Frame-type adaptive coding aims to achieve adaptive coding according to the reference types of B-frames. In traditional codecs, the reference B-frames are usually coded at higher quality than the non-reference B-frames by operating the same B-frame codec in different modes. Following a similar strategy, we weight more heavily the distortions of the reference B-frames and B*-frames during training and introduces a frame-type adaptation (FA), as shown in figure (b).
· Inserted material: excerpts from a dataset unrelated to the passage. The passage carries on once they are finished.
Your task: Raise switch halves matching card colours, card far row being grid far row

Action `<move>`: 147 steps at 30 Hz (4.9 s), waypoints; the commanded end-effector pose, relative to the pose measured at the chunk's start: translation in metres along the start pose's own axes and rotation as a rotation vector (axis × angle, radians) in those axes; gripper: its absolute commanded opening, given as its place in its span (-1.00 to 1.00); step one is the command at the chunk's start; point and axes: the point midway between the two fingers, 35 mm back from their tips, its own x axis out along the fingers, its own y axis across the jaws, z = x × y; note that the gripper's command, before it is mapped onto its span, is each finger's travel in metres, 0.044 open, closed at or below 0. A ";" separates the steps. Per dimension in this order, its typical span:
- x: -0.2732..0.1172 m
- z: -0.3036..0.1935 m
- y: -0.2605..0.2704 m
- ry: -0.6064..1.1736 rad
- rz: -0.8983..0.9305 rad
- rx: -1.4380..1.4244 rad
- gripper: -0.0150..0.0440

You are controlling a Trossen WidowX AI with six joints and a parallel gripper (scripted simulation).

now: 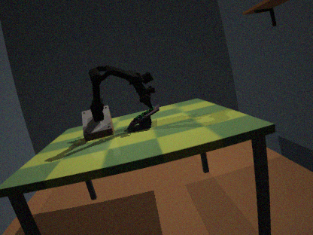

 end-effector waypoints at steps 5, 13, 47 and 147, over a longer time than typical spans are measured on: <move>0.003 -0.002 0.001 0.005 0.003 -0.007 -0.49; 0.004 -0.002 0.001 0.005 0.003 -0.007 -0.49; -0.060 -0.063 0.030 -0.018 0.006 -0.009 -0.49; 0.004 -0.063 0.029 -0.045 0.004 -0.008 -0.49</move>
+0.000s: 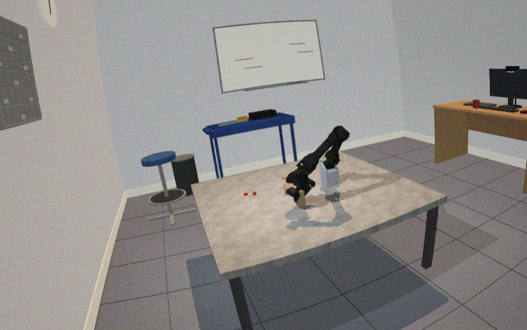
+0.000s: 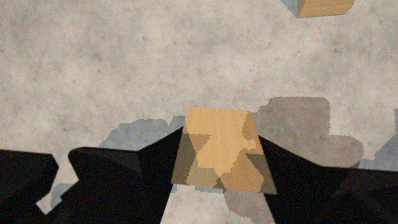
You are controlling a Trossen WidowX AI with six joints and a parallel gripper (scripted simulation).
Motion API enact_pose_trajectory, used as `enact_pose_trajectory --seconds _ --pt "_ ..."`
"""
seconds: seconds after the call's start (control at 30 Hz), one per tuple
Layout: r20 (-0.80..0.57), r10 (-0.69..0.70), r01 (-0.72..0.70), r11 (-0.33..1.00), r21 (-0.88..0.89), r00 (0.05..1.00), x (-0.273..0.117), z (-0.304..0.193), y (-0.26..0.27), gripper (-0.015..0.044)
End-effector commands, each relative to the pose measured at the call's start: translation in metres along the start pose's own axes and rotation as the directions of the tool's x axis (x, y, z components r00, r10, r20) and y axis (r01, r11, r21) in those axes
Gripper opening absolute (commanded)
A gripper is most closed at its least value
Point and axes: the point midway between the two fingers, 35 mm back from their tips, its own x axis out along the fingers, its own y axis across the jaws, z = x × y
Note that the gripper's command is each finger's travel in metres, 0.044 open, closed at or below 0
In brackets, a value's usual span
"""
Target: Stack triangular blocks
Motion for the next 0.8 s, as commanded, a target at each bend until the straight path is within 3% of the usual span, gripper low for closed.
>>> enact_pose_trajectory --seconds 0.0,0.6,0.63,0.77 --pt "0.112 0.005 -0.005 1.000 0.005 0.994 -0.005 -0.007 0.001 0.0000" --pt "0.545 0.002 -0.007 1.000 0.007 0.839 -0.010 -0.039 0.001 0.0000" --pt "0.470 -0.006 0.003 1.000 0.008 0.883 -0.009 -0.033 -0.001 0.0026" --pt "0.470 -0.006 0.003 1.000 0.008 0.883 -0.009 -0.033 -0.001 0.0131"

We propose B*-frames, which reuse our CANF-based B-frame codec to mimic P-frame coding that allows to support multiple GOPs in an intraperiod, as shown in figure above. Our ablation experiments in Section IV-D (paper) show that B*-frames have similar compression performance to P-frames, which require an additional, separate P-frame codec.
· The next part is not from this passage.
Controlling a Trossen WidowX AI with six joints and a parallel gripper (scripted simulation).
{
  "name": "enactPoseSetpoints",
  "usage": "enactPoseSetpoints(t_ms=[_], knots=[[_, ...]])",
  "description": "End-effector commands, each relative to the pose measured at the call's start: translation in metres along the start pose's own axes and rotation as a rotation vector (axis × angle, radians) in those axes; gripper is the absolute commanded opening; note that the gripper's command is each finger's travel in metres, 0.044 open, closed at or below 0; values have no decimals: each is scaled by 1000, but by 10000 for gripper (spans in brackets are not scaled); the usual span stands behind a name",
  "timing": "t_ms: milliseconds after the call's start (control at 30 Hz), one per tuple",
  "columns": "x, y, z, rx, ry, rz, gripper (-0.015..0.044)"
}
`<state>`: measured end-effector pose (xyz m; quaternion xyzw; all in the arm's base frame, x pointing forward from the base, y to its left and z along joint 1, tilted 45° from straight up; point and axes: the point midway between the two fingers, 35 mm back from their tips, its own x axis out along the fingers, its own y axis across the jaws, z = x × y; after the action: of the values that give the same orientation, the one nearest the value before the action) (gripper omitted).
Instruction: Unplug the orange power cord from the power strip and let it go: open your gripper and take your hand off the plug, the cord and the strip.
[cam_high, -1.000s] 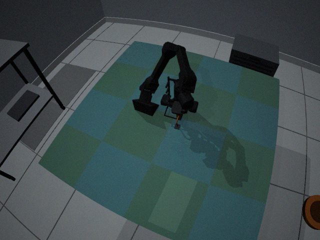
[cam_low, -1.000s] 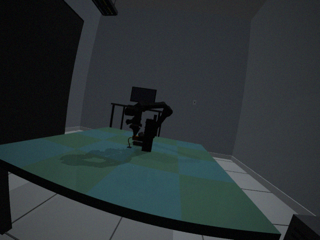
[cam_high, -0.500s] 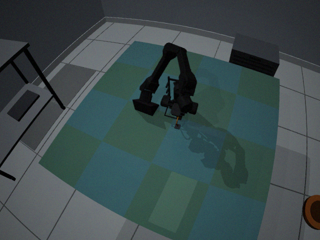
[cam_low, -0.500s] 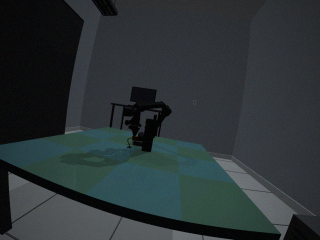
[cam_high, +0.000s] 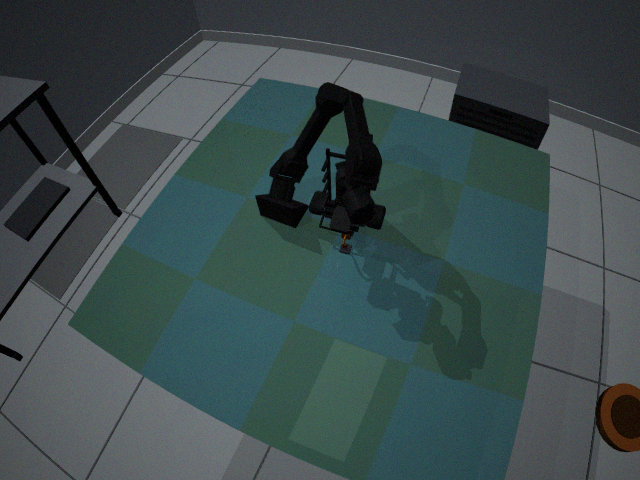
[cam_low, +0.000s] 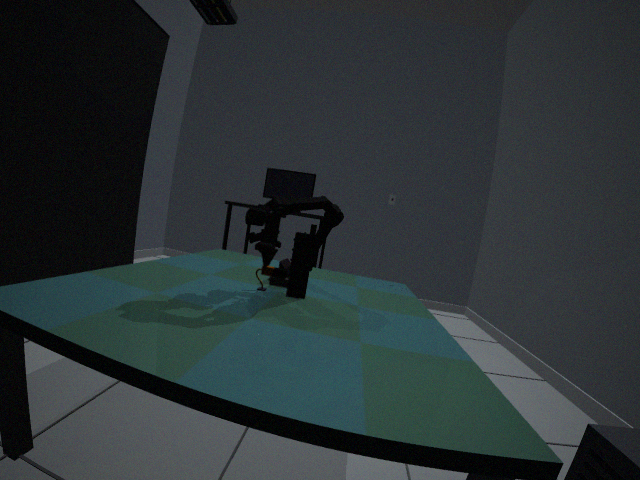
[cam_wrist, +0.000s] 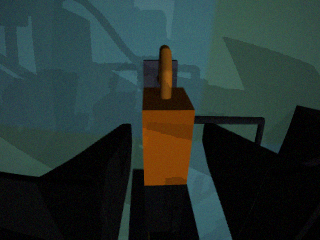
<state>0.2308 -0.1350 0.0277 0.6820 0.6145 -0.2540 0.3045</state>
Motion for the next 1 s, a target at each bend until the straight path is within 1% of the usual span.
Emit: enactPoseSetpoints(t_ms=[0, 100, 233, 333, 400, 967], knots=[[1, 0, 0, 2, 0, 1, 263], [0, 0, 1, 2, 0, 2, 341], [-6, 1, 26, 2, -3, 2, 440], [-11, 0, 52, 1, -5, 2, 440], [-12, -1, 60, 1, -5, 2, 440], [-12, -1, 60, 1, -5, 2, 440]])
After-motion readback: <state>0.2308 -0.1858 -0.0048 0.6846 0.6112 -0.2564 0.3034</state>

The figure presents the rate-distortion plots on UVG, MCL-JCV, HEVC Class B and CLIC'22 test dataset in terms of PSNR-RGB and MS-SSIM-RGB.
When comparing our B-CANF with our previosu work, CANF-VC and the state-of-the-art B-frame codec, LHBDC,
we observe that B-CANF surpasses them in terms of both PSNR-RGB and MS-SSIM-RGB across all the test datasets.
However, B-CANF falls short of achieving the same level of performance as the state-of-the-art Li'22 (DCVC-HEM),
which is considered the state-of-the-art learned P-frame codec. This discrepancy in performance can be attributed to the more advanced entropy
coding model employed by Li'22 and the domain shift issue that arises between the training and testing phases. For a comprehensive analysis of this domain shift,
please refer to Section IV-C in our paper.
Table presents a breakdown analysis of the encoding runtime and peak memory requirement for B-CANF. For runtime measurement, we encode a 1080p video 10 times and take the average of the encoding runtimes. The unit of peak memory measurement is "full-res" (i.e. the spatial resolution of the input image), where one reconstructed frame occupies the equivalent of 3 full-res.
The figure presents the subjective quality comparison. It is seen that our B-CANF (MSE) achieves comparable or even better subjective quality than LHBDC (MSE), with its bit rate being nearly one order of magnitude smaller than that of LHBDC (MSE). Compared with HM (randomaccess), our B-CANF (SSIM) preserves more texture details (cf. patterns on fingers in the first row, pillars in the second row, and textures in the last row) at a lower bit rate.